• PROBLEM:
Check each line of the data below for the word "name", then extract the ones that have it.

Items from a dataset:
******************************

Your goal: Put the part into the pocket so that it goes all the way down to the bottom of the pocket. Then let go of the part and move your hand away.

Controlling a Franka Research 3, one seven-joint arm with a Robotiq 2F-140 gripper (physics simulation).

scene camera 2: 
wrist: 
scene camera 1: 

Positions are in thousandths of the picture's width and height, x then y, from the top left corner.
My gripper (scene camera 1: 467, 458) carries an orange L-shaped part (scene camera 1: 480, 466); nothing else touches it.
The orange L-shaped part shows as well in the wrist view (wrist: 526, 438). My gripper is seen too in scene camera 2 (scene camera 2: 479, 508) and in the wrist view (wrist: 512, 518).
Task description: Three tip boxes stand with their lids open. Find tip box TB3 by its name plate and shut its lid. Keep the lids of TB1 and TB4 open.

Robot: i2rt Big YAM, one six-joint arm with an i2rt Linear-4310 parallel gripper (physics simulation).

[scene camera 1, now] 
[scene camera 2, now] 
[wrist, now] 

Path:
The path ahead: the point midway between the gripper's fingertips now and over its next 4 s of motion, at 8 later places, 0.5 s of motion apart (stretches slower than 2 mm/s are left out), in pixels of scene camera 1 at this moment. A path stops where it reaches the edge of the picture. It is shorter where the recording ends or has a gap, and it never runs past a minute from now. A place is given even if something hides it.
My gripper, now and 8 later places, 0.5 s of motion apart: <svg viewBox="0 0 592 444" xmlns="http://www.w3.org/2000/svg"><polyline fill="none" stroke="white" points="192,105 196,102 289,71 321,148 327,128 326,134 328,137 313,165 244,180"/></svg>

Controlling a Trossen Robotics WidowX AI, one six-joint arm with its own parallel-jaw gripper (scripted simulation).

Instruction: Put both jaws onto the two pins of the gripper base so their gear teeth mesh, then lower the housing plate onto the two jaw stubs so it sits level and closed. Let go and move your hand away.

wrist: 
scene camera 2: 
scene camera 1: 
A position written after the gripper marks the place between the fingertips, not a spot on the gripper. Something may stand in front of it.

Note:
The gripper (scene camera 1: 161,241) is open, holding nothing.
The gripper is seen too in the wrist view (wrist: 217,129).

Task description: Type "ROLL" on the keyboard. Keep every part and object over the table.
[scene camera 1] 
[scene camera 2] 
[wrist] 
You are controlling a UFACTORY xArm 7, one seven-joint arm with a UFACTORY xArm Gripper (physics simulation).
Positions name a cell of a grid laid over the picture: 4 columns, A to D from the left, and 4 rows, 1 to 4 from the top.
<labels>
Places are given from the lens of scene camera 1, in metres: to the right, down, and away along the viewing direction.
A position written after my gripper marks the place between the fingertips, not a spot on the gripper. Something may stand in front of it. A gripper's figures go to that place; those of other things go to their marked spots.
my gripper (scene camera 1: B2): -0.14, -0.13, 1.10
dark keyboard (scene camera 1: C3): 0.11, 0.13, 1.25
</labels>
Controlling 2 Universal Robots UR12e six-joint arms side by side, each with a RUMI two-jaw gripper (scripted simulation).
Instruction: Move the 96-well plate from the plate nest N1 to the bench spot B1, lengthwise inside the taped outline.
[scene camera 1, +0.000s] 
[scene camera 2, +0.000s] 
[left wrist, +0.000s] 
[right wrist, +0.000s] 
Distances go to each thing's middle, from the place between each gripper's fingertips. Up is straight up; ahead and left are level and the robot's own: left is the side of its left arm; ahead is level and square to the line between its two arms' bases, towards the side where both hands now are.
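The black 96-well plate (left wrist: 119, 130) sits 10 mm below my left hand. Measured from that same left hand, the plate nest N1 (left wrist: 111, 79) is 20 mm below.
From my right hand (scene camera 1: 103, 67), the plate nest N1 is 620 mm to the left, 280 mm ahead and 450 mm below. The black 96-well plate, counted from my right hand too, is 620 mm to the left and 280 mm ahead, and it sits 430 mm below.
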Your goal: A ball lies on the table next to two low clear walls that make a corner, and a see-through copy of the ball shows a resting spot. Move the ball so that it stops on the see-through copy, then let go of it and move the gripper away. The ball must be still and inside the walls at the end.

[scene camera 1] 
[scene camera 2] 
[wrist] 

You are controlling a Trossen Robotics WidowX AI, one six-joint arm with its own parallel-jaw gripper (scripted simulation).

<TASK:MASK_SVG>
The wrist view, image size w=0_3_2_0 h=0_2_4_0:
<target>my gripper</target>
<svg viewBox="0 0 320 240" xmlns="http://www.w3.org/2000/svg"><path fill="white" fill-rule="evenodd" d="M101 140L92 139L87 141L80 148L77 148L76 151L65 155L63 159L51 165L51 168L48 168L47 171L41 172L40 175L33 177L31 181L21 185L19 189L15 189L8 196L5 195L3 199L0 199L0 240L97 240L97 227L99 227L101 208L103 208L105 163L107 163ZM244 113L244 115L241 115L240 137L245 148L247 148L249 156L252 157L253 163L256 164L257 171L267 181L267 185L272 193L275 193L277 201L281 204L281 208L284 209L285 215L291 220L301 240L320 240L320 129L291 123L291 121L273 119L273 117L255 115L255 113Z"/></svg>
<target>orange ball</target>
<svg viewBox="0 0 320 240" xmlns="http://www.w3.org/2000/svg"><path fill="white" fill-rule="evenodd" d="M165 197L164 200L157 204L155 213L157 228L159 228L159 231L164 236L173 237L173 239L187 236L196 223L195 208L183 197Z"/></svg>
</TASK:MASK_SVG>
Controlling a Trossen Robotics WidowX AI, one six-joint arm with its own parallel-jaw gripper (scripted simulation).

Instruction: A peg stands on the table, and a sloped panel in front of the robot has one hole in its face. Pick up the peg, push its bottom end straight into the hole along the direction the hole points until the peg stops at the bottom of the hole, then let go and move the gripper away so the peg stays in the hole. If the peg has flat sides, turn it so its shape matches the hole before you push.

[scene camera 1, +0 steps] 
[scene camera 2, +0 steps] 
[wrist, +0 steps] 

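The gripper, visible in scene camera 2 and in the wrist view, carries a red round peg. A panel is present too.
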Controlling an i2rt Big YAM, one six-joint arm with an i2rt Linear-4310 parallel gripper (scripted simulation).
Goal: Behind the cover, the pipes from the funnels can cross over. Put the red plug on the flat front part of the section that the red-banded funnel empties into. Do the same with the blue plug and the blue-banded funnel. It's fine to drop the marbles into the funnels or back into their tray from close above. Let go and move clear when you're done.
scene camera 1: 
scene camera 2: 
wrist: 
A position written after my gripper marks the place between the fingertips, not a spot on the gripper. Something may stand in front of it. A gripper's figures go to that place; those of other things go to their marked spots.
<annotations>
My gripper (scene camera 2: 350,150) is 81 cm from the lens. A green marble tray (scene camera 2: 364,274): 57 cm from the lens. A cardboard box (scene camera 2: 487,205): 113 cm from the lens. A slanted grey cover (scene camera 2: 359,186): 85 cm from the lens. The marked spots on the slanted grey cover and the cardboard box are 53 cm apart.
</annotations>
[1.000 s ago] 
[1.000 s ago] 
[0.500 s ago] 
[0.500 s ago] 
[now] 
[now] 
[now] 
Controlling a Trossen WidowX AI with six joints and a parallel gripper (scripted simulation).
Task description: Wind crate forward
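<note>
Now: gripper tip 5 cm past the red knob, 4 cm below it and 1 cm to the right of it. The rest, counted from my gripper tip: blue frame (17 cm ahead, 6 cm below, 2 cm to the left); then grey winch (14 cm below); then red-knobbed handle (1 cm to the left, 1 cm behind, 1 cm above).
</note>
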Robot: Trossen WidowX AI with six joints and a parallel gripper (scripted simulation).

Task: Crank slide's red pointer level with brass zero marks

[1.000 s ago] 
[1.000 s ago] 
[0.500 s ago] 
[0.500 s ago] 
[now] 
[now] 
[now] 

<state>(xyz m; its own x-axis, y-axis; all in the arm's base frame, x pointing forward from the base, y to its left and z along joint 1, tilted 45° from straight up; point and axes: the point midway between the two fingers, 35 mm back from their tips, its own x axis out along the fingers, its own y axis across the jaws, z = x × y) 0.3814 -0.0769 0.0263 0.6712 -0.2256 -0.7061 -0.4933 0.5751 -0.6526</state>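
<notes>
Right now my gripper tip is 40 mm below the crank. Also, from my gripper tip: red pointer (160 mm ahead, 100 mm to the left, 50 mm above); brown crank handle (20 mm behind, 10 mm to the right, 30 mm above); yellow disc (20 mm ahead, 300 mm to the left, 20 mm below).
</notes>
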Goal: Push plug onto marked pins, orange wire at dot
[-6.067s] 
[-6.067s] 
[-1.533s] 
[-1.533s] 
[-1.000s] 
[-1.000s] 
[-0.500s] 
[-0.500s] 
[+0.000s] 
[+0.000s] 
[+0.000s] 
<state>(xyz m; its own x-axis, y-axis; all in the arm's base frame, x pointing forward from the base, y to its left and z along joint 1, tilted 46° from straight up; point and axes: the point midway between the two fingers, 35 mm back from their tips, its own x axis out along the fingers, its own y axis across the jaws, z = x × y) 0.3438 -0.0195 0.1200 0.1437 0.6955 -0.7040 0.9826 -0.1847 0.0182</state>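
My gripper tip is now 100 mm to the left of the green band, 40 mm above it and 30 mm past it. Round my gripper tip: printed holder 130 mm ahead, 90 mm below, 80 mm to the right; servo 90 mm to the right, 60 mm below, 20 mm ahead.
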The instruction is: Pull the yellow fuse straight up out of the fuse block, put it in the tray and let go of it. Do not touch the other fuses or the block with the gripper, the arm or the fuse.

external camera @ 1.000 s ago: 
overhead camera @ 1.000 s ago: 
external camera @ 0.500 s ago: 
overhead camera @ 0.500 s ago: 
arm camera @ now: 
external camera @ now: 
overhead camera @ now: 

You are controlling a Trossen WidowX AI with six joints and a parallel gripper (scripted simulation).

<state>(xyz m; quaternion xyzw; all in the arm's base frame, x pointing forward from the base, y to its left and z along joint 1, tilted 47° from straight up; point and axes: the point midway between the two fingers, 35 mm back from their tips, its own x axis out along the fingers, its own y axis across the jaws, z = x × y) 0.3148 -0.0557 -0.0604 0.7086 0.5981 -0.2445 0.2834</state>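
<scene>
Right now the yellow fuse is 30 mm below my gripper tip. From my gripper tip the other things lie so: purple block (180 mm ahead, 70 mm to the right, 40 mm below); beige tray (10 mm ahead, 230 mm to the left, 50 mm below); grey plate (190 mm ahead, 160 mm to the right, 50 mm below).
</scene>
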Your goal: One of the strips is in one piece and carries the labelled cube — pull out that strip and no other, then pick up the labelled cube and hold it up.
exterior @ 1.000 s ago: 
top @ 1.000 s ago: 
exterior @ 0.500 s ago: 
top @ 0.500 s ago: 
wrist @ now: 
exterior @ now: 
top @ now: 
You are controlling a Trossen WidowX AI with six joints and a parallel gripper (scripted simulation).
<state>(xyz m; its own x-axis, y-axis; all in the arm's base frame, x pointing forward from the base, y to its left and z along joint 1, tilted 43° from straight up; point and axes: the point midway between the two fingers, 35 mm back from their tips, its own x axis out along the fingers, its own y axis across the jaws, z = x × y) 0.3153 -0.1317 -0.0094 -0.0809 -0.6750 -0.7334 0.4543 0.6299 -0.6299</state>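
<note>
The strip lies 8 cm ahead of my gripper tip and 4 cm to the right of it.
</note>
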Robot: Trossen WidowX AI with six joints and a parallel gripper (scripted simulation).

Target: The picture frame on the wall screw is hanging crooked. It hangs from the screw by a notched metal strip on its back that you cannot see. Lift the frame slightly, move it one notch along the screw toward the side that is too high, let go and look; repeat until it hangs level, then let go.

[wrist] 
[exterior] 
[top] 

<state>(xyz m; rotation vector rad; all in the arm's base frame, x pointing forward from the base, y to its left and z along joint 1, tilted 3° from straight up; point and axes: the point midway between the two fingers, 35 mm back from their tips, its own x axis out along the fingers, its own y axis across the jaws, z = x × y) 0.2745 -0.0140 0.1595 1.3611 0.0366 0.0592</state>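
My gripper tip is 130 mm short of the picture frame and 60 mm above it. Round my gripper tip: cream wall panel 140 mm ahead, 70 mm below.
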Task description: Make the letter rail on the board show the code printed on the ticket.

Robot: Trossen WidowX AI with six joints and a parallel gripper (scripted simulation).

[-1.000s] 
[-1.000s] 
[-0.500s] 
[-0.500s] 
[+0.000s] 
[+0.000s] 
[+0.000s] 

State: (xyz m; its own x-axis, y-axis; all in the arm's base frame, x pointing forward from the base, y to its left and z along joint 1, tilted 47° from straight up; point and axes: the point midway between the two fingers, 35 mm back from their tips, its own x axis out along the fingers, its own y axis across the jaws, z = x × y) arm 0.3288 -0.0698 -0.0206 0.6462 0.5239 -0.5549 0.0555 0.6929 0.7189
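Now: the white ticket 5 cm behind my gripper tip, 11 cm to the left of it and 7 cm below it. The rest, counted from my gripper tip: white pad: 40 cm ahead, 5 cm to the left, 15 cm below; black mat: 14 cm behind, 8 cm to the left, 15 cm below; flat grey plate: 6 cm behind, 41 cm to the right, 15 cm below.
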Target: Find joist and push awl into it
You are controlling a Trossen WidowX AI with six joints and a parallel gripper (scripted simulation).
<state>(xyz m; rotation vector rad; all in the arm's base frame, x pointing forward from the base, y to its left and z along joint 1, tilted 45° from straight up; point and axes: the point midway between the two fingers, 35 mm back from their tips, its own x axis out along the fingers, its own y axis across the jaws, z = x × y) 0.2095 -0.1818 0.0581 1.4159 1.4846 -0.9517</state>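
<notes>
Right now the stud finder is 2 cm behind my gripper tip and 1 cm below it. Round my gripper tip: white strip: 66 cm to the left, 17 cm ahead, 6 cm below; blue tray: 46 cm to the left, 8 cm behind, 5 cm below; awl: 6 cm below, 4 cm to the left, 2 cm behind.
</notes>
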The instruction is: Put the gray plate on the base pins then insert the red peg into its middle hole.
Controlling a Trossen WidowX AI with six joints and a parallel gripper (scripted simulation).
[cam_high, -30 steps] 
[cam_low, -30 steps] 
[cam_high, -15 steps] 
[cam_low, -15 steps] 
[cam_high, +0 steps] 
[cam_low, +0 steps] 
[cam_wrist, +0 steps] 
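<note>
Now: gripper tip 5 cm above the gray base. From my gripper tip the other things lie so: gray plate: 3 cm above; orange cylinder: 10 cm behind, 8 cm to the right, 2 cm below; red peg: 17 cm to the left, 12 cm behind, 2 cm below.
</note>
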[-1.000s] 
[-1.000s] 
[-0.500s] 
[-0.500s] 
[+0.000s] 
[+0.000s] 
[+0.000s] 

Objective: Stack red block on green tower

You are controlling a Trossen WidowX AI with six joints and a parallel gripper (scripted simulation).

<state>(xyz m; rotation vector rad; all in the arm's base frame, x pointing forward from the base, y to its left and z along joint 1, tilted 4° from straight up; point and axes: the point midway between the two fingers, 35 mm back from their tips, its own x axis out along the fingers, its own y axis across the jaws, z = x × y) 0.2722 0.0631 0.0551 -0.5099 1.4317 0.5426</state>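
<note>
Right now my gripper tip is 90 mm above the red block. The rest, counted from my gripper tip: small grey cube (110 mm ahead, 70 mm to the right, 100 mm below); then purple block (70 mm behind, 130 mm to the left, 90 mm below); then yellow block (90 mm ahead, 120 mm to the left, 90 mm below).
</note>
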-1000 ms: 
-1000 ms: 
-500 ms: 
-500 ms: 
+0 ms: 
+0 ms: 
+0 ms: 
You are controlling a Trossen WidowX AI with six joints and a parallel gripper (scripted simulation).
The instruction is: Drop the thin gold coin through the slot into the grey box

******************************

• RESPONSE TO THIS EXERCISE:
Task description: Three tip boxes stand with their lids open. Find tip box TB3 by its name plate and shut its lid. Keep the lids of TB1 and TB4 open.
Positions name a cell of a grid laid over the picture: 4 columns, A to D from the left, and 4 rows, 1 to 4 from the top.

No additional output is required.